Using CRISPR-Cas9, scientists can edit the faulty hemoglobin gene, correcting the genetic mutation responsible for SCD. The modified cells are reintroduced into the patient’s body, where they can produce healthy red blood cells, potentially alleviating the symptoms of the disease.
The economics of gene therapy
The projected cost of CRISPR-Cas9 therapy is $1.85 million per patient. US economists anticipate that even if only 7% of the eligible population opts for the intervention, it could cost a single state’s Medicare program $30 million.
How, then, will lower middle-income countries like Nigeria, which has one of the highest rates of sickle cell disease worldwide, benefit from this cutting-edge therapy?
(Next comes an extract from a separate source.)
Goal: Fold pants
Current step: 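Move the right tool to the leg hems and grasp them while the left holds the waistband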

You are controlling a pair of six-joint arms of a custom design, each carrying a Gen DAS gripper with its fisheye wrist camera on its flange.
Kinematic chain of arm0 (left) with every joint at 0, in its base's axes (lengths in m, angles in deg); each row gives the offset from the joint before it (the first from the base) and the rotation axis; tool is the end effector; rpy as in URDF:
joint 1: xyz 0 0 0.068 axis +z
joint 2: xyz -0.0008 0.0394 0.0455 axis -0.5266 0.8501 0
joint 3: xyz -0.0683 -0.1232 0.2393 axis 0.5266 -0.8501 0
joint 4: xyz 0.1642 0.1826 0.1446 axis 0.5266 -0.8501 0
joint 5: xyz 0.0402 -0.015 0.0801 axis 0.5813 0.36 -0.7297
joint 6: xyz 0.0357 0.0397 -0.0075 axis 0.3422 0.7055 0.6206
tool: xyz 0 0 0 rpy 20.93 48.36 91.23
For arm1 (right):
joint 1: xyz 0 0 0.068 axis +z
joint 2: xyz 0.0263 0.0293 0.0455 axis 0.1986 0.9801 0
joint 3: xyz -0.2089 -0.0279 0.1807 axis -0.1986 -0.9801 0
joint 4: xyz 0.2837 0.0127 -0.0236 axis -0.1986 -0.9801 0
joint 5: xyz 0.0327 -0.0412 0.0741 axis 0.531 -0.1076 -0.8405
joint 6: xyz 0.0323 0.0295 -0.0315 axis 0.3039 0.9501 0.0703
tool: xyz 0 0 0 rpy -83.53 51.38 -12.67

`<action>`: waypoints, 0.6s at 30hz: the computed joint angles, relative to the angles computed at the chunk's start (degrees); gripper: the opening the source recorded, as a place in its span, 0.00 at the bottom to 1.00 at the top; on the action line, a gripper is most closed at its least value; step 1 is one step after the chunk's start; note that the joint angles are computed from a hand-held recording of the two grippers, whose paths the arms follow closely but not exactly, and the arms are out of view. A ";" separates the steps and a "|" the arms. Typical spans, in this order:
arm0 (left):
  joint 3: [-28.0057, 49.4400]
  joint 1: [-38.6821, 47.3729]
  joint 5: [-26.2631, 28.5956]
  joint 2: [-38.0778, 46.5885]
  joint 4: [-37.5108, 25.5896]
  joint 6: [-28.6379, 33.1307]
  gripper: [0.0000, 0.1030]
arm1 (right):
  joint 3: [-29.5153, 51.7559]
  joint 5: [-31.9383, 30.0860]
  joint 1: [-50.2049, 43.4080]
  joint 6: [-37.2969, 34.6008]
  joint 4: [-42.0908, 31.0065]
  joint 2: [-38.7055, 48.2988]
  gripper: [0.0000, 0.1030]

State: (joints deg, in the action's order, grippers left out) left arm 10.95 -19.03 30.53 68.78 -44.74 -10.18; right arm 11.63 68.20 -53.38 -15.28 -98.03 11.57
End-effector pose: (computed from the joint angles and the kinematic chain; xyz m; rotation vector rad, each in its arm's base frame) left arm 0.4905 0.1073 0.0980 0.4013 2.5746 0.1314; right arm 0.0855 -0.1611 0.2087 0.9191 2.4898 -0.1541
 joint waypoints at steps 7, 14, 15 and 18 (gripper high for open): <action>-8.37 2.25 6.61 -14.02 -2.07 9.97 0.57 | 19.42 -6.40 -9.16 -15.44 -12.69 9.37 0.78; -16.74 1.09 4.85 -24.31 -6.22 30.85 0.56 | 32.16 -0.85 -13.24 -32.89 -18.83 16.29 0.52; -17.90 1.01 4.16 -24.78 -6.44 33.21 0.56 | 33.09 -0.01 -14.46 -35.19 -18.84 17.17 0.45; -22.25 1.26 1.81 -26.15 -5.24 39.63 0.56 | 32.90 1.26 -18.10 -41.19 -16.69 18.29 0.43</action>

Dr. Nnodu commented: “A Global fund for SCD will catalyze the implementation of the WHO AFRO Guidance Framework for SCD Treatment Centres and Centres of Excellence in SCD in high-burden countries, increase access to newborn screening with evidence-based interventions including disease-modifying hydroxyurea treatment and therapeutic red cell exchanges as a foundation for gene therapy.”